* **THE TASK**
What is needed here is an exact printout of the data, with no pictures included.

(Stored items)

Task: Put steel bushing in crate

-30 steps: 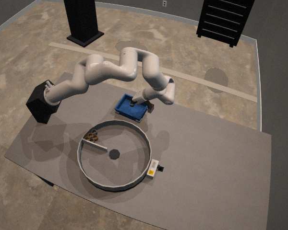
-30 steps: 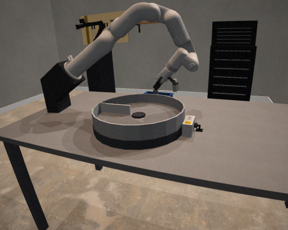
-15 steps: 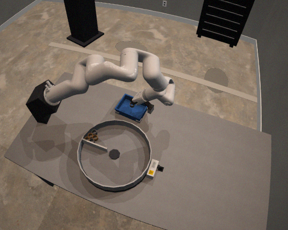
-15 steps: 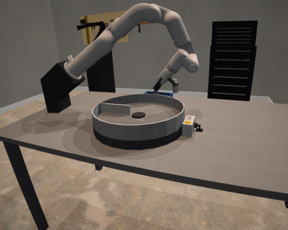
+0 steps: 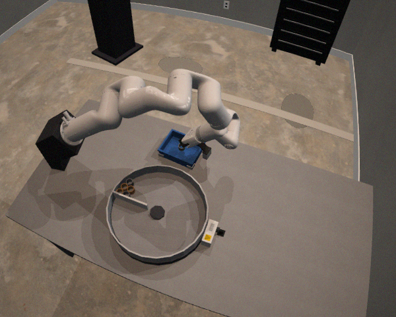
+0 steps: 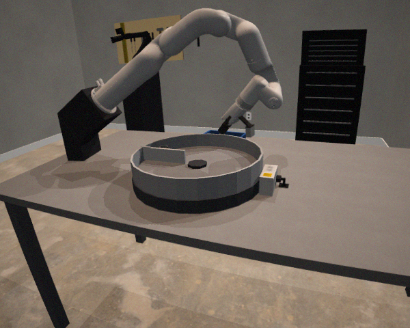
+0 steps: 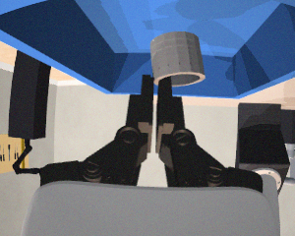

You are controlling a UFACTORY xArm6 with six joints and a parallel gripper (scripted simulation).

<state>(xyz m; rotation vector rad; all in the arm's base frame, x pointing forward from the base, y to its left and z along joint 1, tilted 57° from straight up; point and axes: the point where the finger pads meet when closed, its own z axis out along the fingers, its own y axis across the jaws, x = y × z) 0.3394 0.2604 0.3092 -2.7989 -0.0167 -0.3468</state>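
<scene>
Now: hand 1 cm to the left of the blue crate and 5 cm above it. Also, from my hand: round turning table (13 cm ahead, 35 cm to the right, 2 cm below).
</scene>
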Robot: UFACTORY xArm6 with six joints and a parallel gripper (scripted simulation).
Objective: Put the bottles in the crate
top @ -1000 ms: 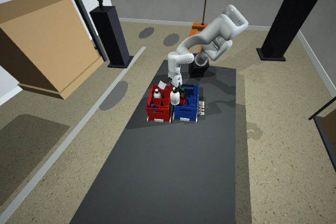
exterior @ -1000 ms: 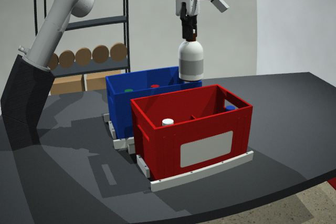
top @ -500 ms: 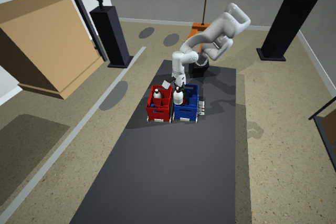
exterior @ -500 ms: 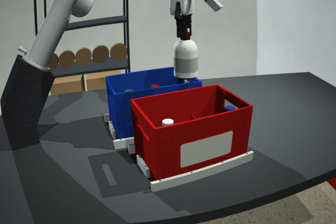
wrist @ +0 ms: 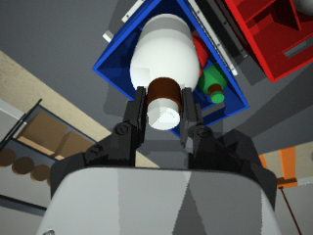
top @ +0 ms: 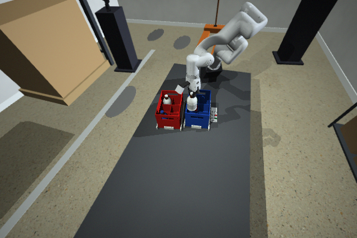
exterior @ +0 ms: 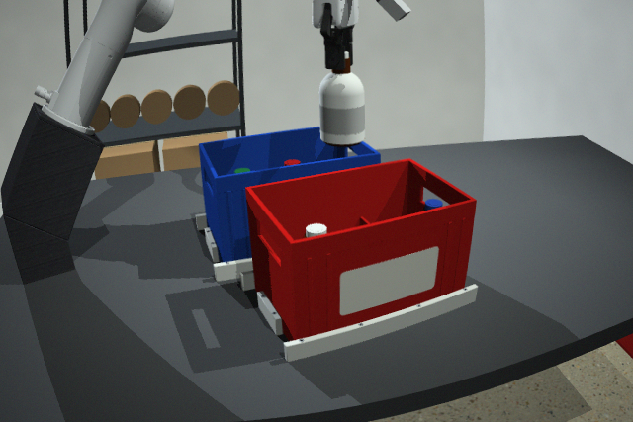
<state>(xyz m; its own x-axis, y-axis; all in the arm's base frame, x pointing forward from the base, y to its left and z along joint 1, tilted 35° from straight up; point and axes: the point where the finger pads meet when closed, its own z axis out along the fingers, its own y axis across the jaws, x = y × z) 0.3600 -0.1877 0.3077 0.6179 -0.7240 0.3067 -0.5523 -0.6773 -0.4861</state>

* **SOLUTION BELOW**
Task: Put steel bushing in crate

-30 steps: 
-30 steps: 
-15 steps: 
-15 steps: 
+0 steps: 
+0 steps: 
+0 steps: 

You are controlling a UFACTORY xArm6 with six joints and a parallel gripper (scripted simulation).

<state>(xyz m; rotation vector rad; all in the arm's base frame, x pointing forward from the base, y to its left and z along joint 1, tilted 57° from straight up; point and axes: the point where the finger pads meet when closed, its own z axis out along the fingers, its own y axis across the jaws, x = y × z) 0.3394 0.2604 0.3092 -2.7989 -0.0167 -0.3468</state>
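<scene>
Now: hand 1 cm to the left of the blue crate and 5 cm above it. Also, from my hand: round turning table (13 cm ahead, 35 cm to the right, 2 cm below).
</scene>
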Robot: UFACTORY xArm6 with six joints and a parallel gripper (scripted simulation).
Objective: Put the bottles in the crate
top @ -1000 ms: 
exterior @ -1000 ms: 
top @ -500 ms: 
exterior @ -500 ms: 
wrist @ +0 ms: 
top @ +0 ms: 
exterior @ +0 ms: 
<state>(xyz m; its own x-axis, y-axis; all in the arm's base frame, x pointing forward from the base, y to its left and z along joint 1, tilted 35° from straight up; point and axes: the point where the finger pads meet when closed, its own z axis out along the fingers, its own y axis across the jaws, x = y × z) 0.3600 -0.1877 0.3077 0.6179 -0.7240 0.3067 -0.5523 -0.6773 -0.4861</state>

This finishes the answer.